The real jewel in the Pedregoso’s crown is Silvia Vega. Her peppermint green house is six doors from Pepe’s Palace, with eight steep steps leading to what else – a wrought iron gate. One day Soren noticed two sewing machines in the front room; I was surprised he could see them from the street level, so I climbed up her steps and sure enough, we discovered our local seamstress. I took her a few repair jobs. She’s sweet, she’s fast, and her “shop” was filled with projects. Her husband, Sergio, speaks some English so communicating is not a problem. I had been wearing the same loose white dress I bought in Toronto very often. It was cool, easy, and looked elegant. Why not have Silvia copy it, in linen? Why not, indeed. I gave her my Lida Baday dress, she took all my measurements and we agreed to start with white, blanca. She would buy the material, 100% linen, pre-wash it, and make it for $18 (US). After a yoga class I yelled, “hola” and Silvia appeared with the dress. Sergio stepped in the bedroom while I dropped my Lululemons and tried it on. You could see right through it. So it needed an additional linen lining. That brought the cost up to $20 (US). We agree right then that I want a blue one — what colour blue? We found the exact colour on a plastic bag.

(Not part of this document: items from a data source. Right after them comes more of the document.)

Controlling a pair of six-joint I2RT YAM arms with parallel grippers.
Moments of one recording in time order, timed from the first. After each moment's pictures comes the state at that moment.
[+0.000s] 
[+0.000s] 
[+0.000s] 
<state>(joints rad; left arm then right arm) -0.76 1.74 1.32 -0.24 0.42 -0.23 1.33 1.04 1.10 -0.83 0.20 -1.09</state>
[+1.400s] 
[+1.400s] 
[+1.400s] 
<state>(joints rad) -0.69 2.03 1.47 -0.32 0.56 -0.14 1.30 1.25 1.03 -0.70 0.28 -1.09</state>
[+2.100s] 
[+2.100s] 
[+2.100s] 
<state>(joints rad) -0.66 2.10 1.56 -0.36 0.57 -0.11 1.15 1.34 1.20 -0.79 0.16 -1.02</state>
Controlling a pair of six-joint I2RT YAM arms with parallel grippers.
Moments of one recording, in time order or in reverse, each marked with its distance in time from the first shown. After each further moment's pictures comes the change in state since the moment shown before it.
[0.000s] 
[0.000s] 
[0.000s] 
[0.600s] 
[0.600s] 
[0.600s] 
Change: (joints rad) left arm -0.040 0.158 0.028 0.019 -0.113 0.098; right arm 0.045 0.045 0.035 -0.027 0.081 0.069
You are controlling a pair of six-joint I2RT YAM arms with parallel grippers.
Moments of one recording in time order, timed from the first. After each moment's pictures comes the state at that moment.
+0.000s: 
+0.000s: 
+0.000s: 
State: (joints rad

I want a green dress — we searched her shop but couldn’t get the right green. Soren is standing outside with his yoga bag and three eggs from the tienda, and is yelling, “Hola,” holding up a large leaf. It’s the ideal shade of green. Black, too well, that’s easy. Within ten days I have my uniform. These linen sheaths are so cool; I dress them up with funky jewellery and they look great with flip flops, sandals or my Skechers. I can wear them to conduct interviews, (just not with Señor Fox) to press conferences; really they are most suitable for any event. Soren completes the outfit with the perfect accessory. I always wear sunscreen. I have hats, but I hate them. The chef buys me a sun parasol, lined to block out UV rays. It’s small, it’s navy blue and now I can go anywhere at high noon and not be worried about the sun. Not for hours, but I’m safe for 30 minutes. It’s August 1st today; it’s taken one year, but I’ve finally figured how to dress, work, play and survive the Mazatlan summer.
Ligia cleans once a week, $18 (US). Sophia brings her portable massage table twice a month for an amazing hour and half massage, $27(US). Gilberto Machado Lopez arrives every Wednesday morning to pick up our laundry (not my smalls) and returns the following morning with it all washed and folded, $11(US). Hilda comes to Pedregoso Palace (she has no shop) and cuts my hair for $7(US), and Soren’s for $4(US). Alfredo gives us Spanish lessons twice a week, $35 (US). Oscar regularly delivers two cases of white wine, Santa Rita, at $8 (US) a bottle, and Soren’s Sambucca-like knock-off at $8(US) a bottle. I’m thrilled with “my staff;” we moved here to have the good life, and to give back.
The question is, are we making a difference with Hospice? It’s been very silent.